In recent decades, the interest has grown to quantify the green area index as one of the key characteristics of crop canopies (e.g. for modelling transpiration, light interception, growth). The approach of estimating green area index based on multispectral reflection data from unmanned airborne vehicles with lightweight sensors might have the potential to deliver data with sufficient accuracy and high throughput during the whole season.
We therefore examined the applicability of a recently launched drone-based multispectral system (Sequoia, Parrot) for the prediction of whole season green area index in winter wheat, with data from field trials in Northern Germany (2017, 2018 and 2019). The explanatory power of different modeling approaches to predict green area index based on multispectral data was tested: linear and non-linear regression models, multivariate techniques, and machine learning algorithms. Further, different predictors were implemented in these models: multispectral data as raw bands and as ratios. Additionally, a new approach for the evaluation of green area index predictions during senescence is introduced. It is shown that a robust calibration during growth phase is applicable during senescence as well.

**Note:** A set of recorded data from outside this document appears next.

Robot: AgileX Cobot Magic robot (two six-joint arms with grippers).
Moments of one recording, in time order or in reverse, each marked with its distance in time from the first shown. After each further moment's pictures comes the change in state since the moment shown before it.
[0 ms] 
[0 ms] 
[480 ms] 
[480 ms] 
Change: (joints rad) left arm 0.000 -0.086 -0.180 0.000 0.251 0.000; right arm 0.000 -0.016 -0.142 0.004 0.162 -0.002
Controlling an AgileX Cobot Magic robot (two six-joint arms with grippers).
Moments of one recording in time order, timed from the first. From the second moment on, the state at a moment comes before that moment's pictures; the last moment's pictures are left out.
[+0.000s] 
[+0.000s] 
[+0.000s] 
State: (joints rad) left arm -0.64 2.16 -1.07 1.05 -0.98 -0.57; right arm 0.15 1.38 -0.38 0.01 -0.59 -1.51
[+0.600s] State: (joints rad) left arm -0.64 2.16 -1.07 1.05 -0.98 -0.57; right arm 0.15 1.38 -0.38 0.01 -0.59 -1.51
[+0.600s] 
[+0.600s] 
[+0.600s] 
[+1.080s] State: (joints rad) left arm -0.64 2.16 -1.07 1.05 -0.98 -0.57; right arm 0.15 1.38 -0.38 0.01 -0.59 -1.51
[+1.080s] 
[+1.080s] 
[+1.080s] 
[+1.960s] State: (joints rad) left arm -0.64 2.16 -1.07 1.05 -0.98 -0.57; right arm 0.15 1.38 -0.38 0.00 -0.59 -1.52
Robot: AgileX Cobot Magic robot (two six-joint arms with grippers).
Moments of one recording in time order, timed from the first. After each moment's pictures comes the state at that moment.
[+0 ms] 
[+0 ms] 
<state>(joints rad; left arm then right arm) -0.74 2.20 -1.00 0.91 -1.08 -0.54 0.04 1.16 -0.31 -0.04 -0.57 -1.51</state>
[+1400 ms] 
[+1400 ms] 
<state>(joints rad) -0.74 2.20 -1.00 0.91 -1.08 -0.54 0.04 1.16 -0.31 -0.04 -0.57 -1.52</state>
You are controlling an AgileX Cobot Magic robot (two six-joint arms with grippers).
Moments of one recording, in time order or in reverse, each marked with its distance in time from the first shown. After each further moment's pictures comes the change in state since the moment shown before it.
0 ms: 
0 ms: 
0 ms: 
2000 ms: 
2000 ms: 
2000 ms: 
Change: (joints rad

A linear model which includes all four wavebands provided by the sensor in three ratios (VIQUO) and a Support Vector Machine (SVM) algorithm allow a reliable and sufficiently accurate whole season prediction. The VIQUO-model is recommended as the best model, as it is precise but still relatively simple, thus easier to communicate and to apply than the SVM. The integrated values of predicted green area indices in an independent trial are highly correlated with their final biomass (R2: VIQUO = 0.84, SVM = 0.85) which represents the process of radiation interception, one of the determining factors of growths. This is an indicator for both, a robust model calibration and a high potential of the tested multispectral system for agricultural research and crop management.